- Requirement
The answer is all of the entries below, repeated exactly and free of pictures.

Extracted data entries
((
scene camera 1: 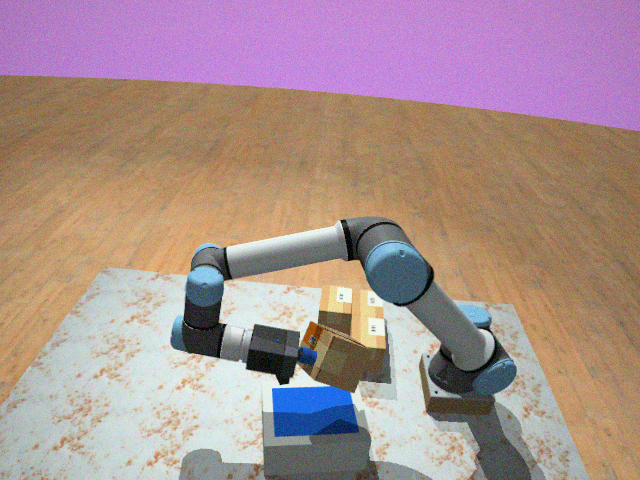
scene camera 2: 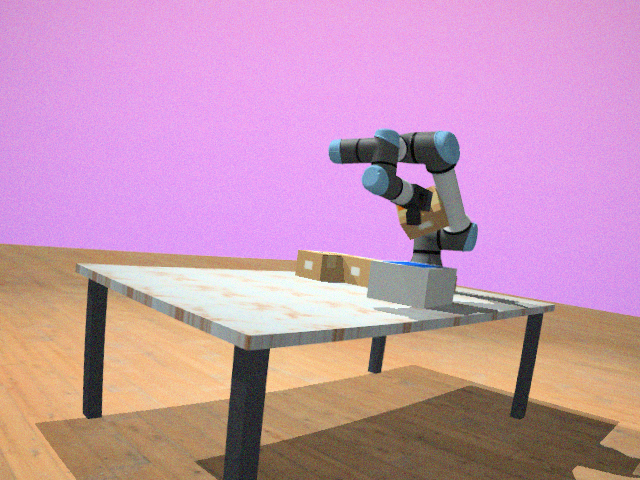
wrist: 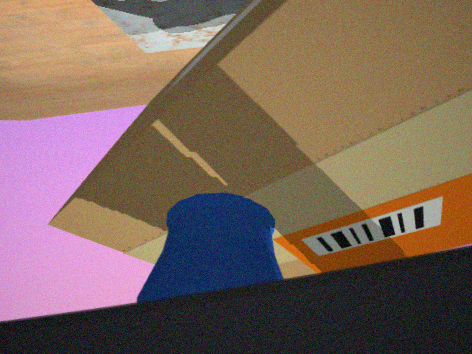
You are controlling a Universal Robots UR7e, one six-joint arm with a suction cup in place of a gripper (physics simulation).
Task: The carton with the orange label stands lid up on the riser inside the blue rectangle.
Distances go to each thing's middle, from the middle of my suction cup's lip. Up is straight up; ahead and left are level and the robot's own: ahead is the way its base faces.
Now: the grey riser [scene camera 2: 419,285] 2 cm behind my suction cup, 2 cm to the right of it and 26 cm below it.
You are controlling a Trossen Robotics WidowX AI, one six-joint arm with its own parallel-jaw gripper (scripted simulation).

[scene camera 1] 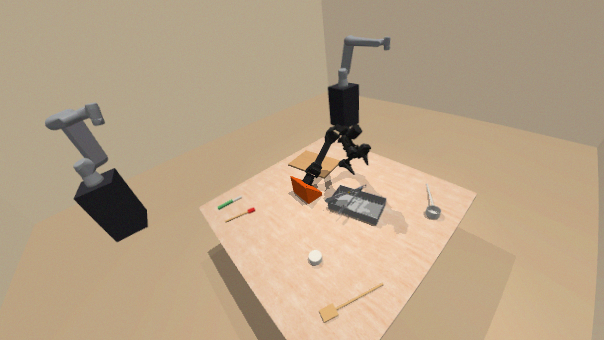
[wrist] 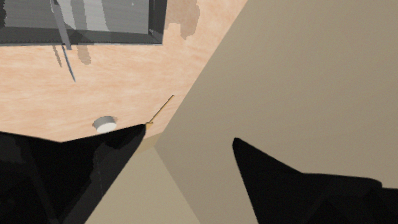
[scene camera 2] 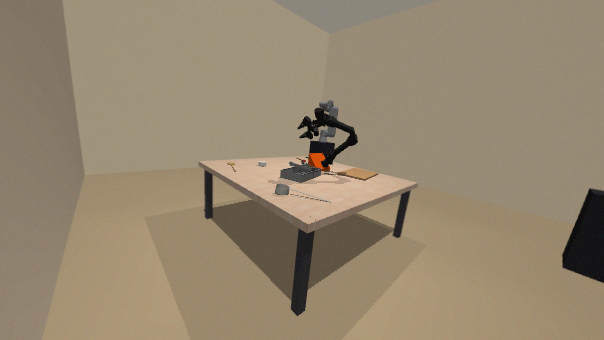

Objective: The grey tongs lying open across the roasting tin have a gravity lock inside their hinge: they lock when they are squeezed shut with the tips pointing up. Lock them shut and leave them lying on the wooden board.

Scene:
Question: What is my gripper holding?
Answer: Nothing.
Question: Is my gripper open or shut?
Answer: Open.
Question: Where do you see a roasting tin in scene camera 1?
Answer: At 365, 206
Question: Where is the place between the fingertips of my gripper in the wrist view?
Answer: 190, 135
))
- Your solution
scene camera 1: 
scene camera 2: 
wrist: 
You are controlling a Universal Robots UR7e, one six-joint arm with a suction cup in place of a gripper (physics simulation).
Task: The carton with the orange label stands lid up on the riser inside the blue rectangle.
Distances go to each thing's middle, from the middle of my suction cup's lip. Up is straight up; ahead and left are level and the robot's own: ahead is the way its base faces.
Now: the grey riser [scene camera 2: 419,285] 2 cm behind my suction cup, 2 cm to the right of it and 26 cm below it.
You are controlling a Trossen Robotics WidowX AI, one six-joint arm with its own parallel-jaw gripper (scripted simulation).

[scene camera 1] 
[wrist] 
[scene camera 2] 

Objective: The grey tongs lying open across the roasting tin have a gravity lock inside their hinge: they lock when they are squeezed shut with the tips pointing up. Lock them shut and leave them lying on the wooden board.

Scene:
Question: What is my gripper holding?
Answer: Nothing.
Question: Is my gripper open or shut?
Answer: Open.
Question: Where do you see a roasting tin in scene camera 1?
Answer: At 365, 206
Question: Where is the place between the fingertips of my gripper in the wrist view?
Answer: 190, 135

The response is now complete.